-- Exercise brief --
For each line in the data that includes "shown", make a copy.

-- The data --
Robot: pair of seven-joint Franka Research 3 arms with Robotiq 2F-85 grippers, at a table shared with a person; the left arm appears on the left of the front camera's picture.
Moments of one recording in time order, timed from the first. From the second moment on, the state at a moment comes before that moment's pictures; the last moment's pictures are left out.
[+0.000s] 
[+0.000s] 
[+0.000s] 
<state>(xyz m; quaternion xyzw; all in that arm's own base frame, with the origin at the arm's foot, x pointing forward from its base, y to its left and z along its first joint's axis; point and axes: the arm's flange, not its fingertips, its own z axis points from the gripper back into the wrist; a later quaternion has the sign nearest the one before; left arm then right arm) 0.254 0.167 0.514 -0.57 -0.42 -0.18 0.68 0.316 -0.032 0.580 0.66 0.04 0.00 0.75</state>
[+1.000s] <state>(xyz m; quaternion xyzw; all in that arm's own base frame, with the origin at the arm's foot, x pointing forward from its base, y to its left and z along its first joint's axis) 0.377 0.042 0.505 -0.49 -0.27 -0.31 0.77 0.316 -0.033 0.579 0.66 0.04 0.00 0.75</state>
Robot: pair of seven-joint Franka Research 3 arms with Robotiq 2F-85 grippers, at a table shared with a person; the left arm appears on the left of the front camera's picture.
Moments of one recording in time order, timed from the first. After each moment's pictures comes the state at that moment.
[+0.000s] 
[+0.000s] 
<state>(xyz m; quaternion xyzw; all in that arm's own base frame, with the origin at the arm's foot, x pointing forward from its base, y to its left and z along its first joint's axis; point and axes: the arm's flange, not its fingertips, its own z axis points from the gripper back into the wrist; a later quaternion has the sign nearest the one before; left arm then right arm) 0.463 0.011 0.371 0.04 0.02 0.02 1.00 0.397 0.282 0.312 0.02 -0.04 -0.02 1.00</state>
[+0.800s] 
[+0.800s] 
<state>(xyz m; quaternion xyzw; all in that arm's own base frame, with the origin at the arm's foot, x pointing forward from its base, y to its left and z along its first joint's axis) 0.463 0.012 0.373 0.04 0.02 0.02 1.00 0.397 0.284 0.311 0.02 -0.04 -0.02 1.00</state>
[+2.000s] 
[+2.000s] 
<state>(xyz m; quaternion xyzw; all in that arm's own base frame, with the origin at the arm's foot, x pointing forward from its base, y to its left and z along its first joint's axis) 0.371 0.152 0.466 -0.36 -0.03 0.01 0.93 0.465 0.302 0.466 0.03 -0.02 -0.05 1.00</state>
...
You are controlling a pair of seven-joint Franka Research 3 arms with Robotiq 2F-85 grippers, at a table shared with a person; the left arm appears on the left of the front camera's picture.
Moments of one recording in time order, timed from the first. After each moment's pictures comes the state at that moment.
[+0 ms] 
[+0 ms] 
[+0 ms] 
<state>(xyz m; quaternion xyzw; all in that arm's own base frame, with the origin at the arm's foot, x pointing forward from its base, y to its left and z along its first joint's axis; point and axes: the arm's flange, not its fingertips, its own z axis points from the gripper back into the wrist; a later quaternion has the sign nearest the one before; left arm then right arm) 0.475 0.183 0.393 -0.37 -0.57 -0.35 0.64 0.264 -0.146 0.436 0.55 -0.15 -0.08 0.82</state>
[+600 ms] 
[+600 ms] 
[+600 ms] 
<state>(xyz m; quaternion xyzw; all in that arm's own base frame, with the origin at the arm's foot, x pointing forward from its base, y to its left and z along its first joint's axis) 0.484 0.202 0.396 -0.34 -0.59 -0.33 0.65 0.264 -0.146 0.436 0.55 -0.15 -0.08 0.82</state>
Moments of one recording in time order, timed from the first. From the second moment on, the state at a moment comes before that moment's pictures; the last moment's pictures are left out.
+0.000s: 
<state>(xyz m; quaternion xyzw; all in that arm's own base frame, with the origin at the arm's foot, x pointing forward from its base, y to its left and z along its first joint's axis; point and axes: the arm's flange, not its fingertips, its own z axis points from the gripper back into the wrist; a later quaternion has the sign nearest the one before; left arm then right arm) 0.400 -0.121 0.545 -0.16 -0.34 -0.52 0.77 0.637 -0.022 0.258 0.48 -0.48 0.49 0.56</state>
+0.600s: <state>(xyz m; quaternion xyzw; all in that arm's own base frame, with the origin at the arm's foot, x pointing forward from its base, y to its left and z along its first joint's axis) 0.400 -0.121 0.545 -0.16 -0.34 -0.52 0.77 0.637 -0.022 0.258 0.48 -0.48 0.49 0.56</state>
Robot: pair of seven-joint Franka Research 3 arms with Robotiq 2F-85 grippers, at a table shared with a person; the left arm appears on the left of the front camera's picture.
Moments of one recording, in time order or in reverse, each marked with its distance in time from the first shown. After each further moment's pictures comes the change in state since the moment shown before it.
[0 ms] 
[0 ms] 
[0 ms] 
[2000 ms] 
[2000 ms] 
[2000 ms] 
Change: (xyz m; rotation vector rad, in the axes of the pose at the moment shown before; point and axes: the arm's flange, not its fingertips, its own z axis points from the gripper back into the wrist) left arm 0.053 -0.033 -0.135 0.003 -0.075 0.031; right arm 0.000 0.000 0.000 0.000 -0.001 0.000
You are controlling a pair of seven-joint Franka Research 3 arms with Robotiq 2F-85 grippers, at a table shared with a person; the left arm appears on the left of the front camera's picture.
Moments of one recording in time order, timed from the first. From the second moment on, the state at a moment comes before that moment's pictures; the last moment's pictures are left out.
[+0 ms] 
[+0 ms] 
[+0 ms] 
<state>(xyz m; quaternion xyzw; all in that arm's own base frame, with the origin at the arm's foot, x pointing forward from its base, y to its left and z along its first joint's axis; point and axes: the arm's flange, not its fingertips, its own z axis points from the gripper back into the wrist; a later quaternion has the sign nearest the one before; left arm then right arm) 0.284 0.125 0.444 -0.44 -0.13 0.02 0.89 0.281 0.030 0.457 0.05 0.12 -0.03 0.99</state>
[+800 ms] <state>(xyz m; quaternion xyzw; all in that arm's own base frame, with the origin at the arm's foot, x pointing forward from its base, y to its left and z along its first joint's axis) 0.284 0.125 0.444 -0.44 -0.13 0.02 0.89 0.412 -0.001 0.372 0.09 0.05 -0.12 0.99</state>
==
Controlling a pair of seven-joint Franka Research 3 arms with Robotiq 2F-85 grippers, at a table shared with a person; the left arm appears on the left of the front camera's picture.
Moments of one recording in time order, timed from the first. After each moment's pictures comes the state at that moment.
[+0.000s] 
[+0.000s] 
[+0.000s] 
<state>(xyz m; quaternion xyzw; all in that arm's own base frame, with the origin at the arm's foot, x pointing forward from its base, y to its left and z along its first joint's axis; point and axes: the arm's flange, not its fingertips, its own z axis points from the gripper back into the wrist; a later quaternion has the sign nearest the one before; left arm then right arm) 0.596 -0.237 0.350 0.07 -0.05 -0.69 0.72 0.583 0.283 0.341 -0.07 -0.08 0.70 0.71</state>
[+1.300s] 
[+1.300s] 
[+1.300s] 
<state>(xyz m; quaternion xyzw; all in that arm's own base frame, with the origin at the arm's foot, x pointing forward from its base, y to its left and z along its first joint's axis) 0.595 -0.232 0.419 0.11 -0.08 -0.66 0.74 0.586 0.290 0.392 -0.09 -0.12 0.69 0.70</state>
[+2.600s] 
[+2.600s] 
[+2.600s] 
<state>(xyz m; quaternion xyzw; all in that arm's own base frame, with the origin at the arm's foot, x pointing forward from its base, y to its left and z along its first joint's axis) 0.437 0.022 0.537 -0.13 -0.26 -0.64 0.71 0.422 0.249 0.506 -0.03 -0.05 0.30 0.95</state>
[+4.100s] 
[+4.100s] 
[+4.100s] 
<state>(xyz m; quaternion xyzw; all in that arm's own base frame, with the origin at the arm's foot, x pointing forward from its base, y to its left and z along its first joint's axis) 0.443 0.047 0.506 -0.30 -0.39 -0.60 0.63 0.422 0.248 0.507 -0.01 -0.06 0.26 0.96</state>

-- Exercise output --
Moments of one recording, in time order or in reverse, each marked with its distance in time from the first shown. After each further moment's pictures comes the change in state since the moment shown before it.
Change: (xyz m; rotation vector rad, in the axes of the pose at the moment shown before; point and axes: the arm's flange, not its fingertips, its own z axis points from the gripper back into the wrist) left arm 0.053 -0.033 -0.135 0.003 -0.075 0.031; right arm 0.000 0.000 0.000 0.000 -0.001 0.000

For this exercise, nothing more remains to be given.